There bread soup it’s a soup made from bread, cannellini beans, zucchini and others vegetables more typically autumn and winter. It turns out to be an excellent idea to bring to the table a single, healthy and balanced dish.
Ingrediants
- stale bread cut into thin slices
- 500 g of cannellini beans
- 1 bunch of chard
- 1 savoy cabbage (or a black cabbage)
- 2 or 3 carrots
- 2 medium potatoes
- 1 or 2 courgettes
- 1 onion
- 1 stick of celery
- extra virgin olive oil
- salt
- pepper
How to prepare: Bread soup
There bread soup it’s a soup made from bread, beans, courgettes and others more typically autumn and winter vegetables. It’s a great idea to bring a healthy and balanced single dish, and certainly rewarding.
The recipe is inspired by the ribollita: the most famous Tuscan soup, after being assembled with bread it must rest for 4-5 hours and then be reheated. The bread soup is ready immediately. Even this soup bets, in terms of flavor, on the combination of legumes with the vegetables.
A winning combination, also from a nutritional point of view, which we find in many other proposals where, in a single course, we find the proteins of legumes, more filling and less caloric than those of meat, and a good quantity of vegetables. As in the cabbage and bean soup, in the black cabbage soup and in the legume and chicory soup.
Bread soup by the way is a cheap dish And easy to make (especially if, instead of dried beans, you use canned ones), which hides the secret of its good flavor in its simplicity.
OTHER TASTY RECIPES: Black cabbage soup with Tuscan bread, Savoy cabbage soup, Lentil and mushroom soup
- Execution
- easy
- Preparation time
- 20 min
- Cooking time
-
2h and 40 min
- Portions
-
6
- Total time
-
3h
How to prepare: Bread soup


To prepare the bread soup, start by cooking the cannellini beans for more or less 40 minutes. In a pan, heat three tablespoons of oil, add the chopped onion, celery and chopped carrots, diced potatoes and, lastly, sliced courgettes.

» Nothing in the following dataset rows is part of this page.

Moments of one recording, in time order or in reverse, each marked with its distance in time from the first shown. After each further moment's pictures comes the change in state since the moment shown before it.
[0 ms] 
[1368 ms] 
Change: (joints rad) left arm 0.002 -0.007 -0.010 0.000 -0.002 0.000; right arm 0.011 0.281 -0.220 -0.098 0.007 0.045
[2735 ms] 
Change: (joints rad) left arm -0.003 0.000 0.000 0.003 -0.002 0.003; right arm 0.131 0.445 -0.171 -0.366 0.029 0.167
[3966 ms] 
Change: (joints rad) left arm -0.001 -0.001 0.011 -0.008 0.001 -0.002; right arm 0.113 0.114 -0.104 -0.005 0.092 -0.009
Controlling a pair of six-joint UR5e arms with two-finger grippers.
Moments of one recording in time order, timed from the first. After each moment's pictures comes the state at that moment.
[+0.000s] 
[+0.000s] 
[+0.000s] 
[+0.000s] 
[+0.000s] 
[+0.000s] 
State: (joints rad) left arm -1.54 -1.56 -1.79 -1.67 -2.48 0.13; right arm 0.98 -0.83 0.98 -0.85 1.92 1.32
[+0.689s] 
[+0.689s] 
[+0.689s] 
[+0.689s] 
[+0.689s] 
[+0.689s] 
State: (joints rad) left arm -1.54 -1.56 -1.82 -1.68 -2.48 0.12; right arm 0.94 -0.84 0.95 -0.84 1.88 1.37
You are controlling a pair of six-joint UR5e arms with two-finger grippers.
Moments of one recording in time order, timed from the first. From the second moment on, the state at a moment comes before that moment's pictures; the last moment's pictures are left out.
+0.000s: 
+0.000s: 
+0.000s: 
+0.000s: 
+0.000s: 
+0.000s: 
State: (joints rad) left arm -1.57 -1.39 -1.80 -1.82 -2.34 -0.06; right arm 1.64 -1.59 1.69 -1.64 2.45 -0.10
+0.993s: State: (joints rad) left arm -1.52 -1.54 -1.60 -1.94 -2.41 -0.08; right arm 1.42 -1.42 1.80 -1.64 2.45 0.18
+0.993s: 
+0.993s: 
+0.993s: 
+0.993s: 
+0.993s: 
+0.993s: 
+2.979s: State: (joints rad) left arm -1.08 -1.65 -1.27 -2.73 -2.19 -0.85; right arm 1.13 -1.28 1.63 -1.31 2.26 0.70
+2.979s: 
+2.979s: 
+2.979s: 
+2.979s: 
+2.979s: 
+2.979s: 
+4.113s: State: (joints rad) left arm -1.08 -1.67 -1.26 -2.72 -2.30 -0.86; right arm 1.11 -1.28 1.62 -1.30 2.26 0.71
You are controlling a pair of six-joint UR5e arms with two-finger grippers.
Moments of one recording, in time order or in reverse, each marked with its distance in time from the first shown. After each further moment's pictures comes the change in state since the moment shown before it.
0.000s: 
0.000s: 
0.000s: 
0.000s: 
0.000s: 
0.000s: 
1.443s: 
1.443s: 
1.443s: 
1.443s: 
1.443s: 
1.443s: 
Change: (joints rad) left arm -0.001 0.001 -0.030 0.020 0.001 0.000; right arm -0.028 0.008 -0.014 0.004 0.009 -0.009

Cook for about 30 minutes, add salt and add the chard and cabbage cut into strips, leave to flavor for a few minutes, cover and continue cooking. Meanwhile, purée half of the boiled beans and add the purée to the vegetables and all the bean broth.


Simmer for as long as possible, then add the remaining whole beans. In all, cooking will take more or less 2 hours. In a tureen, arrange the bread in layers alternating them with the vegetable soup. Let it rest for the time necessary for the bread to get completely wet.

Distribute the soup on plates, complete with a sprinkle of pepper and serve.